__Work request__. Report every line of the data where the string "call" appears.

__Supplied data__.
_ _ _ _ _ _ _
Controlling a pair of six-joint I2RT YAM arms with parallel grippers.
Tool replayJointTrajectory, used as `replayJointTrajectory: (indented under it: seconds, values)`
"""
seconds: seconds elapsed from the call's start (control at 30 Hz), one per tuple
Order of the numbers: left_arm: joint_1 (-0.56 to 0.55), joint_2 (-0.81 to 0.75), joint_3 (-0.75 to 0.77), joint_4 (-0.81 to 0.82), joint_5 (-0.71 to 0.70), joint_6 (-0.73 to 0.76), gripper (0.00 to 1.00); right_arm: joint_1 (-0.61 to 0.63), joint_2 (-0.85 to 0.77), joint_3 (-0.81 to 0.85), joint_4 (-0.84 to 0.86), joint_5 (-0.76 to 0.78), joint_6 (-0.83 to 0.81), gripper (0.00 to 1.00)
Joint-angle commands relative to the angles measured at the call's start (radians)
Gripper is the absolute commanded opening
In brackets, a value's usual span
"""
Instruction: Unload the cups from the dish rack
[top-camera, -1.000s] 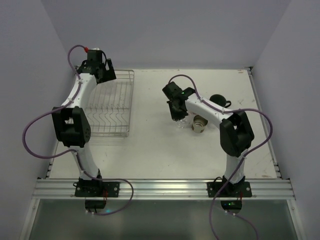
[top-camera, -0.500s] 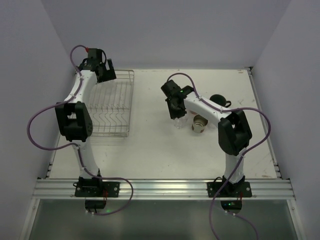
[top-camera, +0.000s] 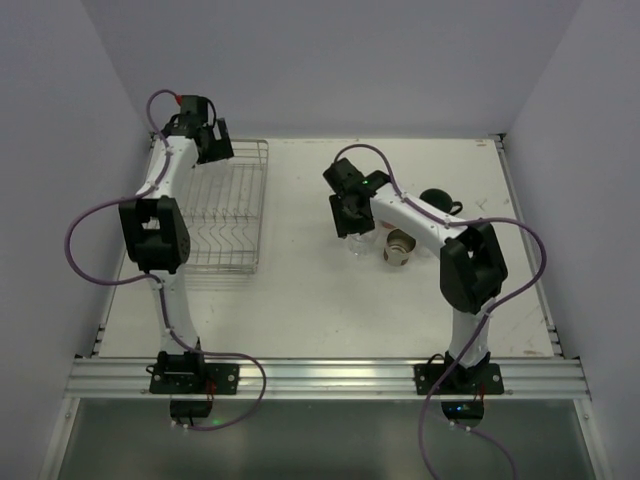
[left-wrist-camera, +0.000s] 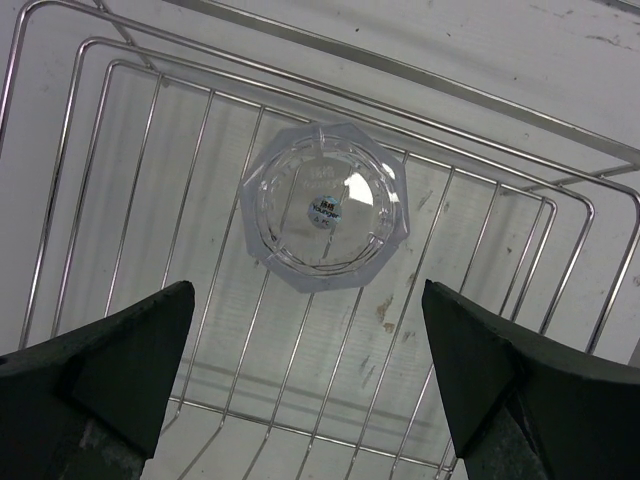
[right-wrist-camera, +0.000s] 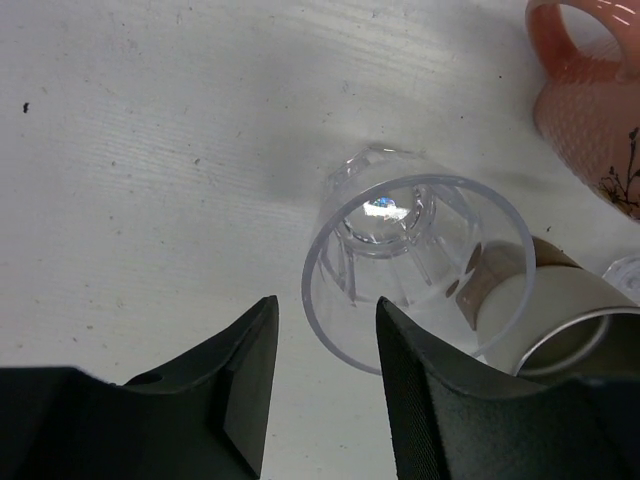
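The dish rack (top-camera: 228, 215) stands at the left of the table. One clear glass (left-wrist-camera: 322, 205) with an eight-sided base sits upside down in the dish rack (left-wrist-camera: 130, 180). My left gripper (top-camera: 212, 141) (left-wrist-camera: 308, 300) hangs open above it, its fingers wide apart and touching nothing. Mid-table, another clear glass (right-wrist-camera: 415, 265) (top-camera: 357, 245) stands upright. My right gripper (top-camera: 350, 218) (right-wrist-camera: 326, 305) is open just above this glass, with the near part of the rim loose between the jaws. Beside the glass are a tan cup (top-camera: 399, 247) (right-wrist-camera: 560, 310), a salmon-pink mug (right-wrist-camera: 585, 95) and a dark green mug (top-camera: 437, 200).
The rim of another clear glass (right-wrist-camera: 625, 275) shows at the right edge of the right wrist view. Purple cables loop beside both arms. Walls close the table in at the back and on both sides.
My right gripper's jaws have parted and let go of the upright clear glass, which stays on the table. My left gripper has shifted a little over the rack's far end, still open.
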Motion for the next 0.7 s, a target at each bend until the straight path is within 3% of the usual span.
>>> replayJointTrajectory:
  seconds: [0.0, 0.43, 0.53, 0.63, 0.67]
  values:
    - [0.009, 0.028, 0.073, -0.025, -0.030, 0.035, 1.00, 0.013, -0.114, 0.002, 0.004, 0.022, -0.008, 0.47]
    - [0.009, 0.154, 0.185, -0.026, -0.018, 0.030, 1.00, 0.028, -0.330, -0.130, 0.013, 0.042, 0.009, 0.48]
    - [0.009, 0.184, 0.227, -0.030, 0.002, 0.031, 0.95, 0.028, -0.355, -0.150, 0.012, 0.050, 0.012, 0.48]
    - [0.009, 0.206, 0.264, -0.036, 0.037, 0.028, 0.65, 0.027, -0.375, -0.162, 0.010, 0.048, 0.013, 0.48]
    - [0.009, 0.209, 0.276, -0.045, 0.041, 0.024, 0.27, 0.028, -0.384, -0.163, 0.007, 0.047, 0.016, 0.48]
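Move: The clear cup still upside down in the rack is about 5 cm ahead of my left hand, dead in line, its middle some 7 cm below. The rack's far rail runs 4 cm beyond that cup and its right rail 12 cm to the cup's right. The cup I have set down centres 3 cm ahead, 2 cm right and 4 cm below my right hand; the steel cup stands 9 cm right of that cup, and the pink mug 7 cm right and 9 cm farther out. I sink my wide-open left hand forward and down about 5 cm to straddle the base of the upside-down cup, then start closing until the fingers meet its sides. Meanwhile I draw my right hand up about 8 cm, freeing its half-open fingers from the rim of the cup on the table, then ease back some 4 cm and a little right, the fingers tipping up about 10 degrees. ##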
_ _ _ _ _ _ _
__Output for this task__.
seconds: seconds elapsed from the call's start (control at 30 Hz), one per tuple
Joint-angle commands relative to the angles measured at the call's start (radians)

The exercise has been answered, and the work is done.